Reference: Upsert Statement
Upserts allow inserting values into tables with a custom update logic that will be applied to conflicting existing values. This allows, e.g., idempotent inserts, or to keep track of stateful data without knowledge of the previous state.
Usage examples:
A sparse table with a per-user credit balance:
insert into credit_balance(userId, amount)

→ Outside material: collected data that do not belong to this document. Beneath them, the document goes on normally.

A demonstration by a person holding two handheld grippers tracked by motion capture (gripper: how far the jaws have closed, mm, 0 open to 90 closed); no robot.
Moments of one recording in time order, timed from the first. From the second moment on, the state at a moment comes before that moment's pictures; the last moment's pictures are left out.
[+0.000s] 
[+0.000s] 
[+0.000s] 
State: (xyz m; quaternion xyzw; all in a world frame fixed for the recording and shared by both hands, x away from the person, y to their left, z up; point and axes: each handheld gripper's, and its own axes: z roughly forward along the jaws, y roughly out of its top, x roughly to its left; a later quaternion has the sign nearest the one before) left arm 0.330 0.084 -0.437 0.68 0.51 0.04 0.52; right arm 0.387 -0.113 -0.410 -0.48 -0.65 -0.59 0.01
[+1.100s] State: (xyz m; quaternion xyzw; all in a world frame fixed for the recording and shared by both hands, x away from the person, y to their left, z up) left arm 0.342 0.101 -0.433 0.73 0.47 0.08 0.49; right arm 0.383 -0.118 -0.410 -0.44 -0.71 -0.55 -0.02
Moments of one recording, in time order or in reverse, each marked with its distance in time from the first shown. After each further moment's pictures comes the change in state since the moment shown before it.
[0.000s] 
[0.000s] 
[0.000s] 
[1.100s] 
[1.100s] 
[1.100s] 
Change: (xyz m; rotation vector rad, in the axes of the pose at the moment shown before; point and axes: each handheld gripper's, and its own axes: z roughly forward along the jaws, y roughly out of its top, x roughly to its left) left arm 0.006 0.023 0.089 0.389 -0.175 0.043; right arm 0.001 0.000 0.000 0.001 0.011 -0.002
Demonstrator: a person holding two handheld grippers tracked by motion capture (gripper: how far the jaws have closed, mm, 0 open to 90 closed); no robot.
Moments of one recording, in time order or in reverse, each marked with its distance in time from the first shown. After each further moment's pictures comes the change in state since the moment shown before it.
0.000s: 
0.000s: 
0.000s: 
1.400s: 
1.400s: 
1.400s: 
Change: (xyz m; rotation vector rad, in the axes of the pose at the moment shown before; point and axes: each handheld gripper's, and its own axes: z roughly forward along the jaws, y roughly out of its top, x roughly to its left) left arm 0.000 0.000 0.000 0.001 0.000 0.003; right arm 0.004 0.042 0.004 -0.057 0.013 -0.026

values (1, 12.34), (2, 56.78)
on conflict (userId) do update
-- Sum the old and new (excluded) amount
set amount = amount + excluded.amount;
Maintaining a count of the users of a resource:
insert into resource_users(id, refcount)
values (42, 1)
on conflict (id) do update
set refcount = refcount + 1;
On Conflict Resolution
Conflicting values can be resolved in two different ways: Either by skipping existing values, or with an explicit update logic. Depending on your application logic, either conflict resolution strategy might be helpful.
Skip Existing Values
One possible conflict resolution is to skip already existing values with an on conflict do nothing
clause.
The conflicting values will then simply be discarded.
A corresponding returning
clause will return only the actually inserted values:
insert into employees(id, name)
values (1, 'Chris'), (2, 'Philipp')
on conflict do nothing
-- Determine which of the rows were new by returning them
returning id;
Do Update
In the general case, you can either do an insert, or an update if the value already exists.
For this, you need to specify the constraint defining the conflict, e.g., an on conflict (userId)
, when you have a
primary key on that id.
Alternatively, you can specify the constraint using its name, e.g., userId_pkey
.
A query can reference both the existing value and the not-inserted value in the do update
clause.
The non-inserted value can be accessed via the temporary excluded
table, and can be combined with an arbitrary
expression, including subselects (similar to Updates).
A trailing returning
clause will then return final value in the table, so either the inserted one, or the result of
the update.
For the credit_balance
example, this would be the current credit amount of a user.
Caveats
Upserts can and will still conflict with concurrent transactions:
ERROR: conflict with concurrent transaction
This might sound counterintuitive at first, since we have an execution path even for conflicts. However, the problem for upserts are uncommitted changes of other concurrent transactions. Since we don’t know if these changes will be committed or rolled back, the upsert can neither proceed with inserting or updating the row.
In contrast to PostgreSQL, CedarDB does not lock the values for writes, since this might indefinitely block the transaction. Instead, this situation is immediately reported to the client as a serialization error, and clients are expected to handle this situation. Note that conflicting upserts are still either fully committed or rolled back. Therefore, most applications can simply retry the upsert with exactly the same values at a later time.